Information shown ::
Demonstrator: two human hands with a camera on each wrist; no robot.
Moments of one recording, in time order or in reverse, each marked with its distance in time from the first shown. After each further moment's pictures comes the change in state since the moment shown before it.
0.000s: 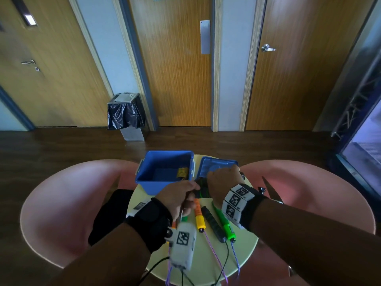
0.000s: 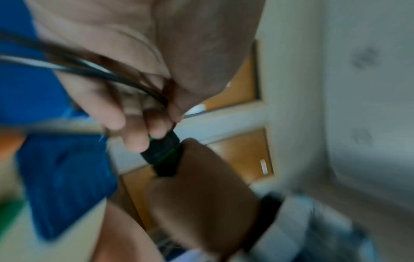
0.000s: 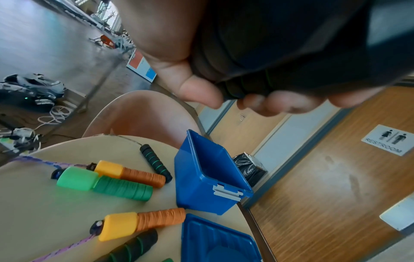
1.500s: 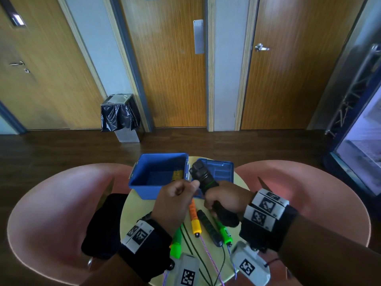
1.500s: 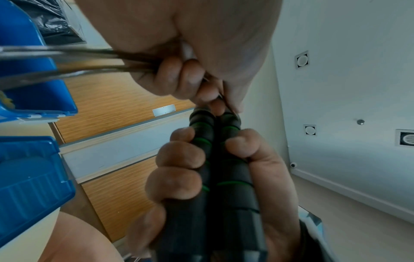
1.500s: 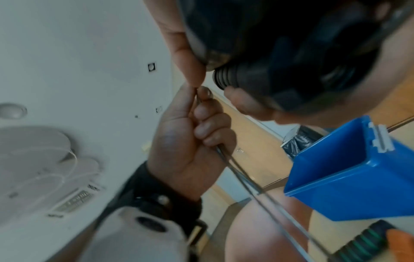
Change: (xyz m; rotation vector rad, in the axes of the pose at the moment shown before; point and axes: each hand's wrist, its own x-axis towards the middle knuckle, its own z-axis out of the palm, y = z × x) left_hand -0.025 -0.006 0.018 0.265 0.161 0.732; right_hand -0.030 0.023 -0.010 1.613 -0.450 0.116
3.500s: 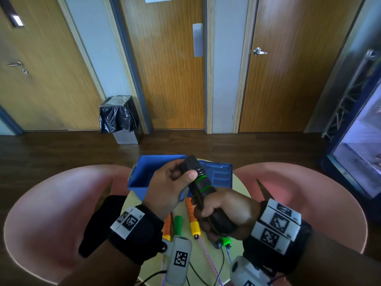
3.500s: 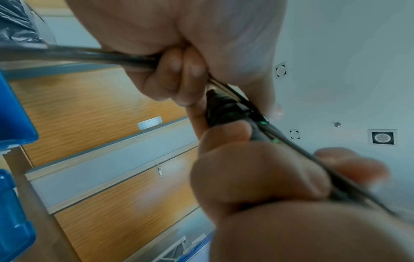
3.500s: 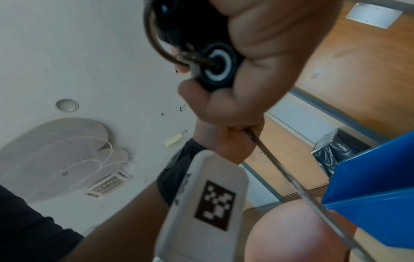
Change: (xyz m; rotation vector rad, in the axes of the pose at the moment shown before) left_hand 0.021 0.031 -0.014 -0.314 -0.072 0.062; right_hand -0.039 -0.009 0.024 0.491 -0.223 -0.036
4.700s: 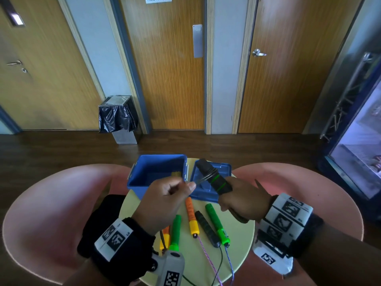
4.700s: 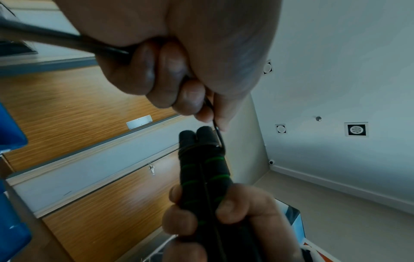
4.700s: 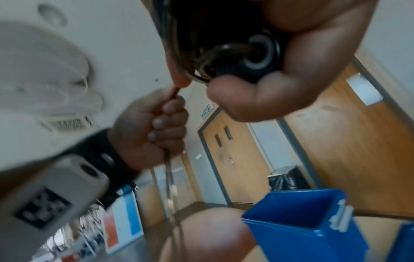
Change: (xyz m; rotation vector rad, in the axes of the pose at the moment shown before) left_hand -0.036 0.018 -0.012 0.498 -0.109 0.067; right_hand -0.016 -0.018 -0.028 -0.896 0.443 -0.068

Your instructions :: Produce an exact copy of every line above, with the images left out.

Reply ::
Demonstrator: two human hands with a camera on each wrist; no robot.
Moments of one recording, in time order or in reverse, each marked with its distance in time from the first shown. After each further moment's pictures comes the change in state since the moment shown before it.
0.000s: 
0.000s: 
0.000s: 
1.500s: 
1.500s: 
1.500s: 
Change: (xyz m; rotation vector rad, in the axes of the pose at the moment shown before; point and axes: each hand's wrist, its own x-axis towards the middle knuckle, its own z-axis out of the palm, y = z × x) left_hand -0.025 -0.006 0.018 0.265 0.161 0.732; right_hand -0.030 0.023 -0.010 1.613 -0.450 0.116
3.500s: 
3.500s: 
3.500s: 
Change: (xyz m; rotation vector rad, in the axes of the pose at the moment shown before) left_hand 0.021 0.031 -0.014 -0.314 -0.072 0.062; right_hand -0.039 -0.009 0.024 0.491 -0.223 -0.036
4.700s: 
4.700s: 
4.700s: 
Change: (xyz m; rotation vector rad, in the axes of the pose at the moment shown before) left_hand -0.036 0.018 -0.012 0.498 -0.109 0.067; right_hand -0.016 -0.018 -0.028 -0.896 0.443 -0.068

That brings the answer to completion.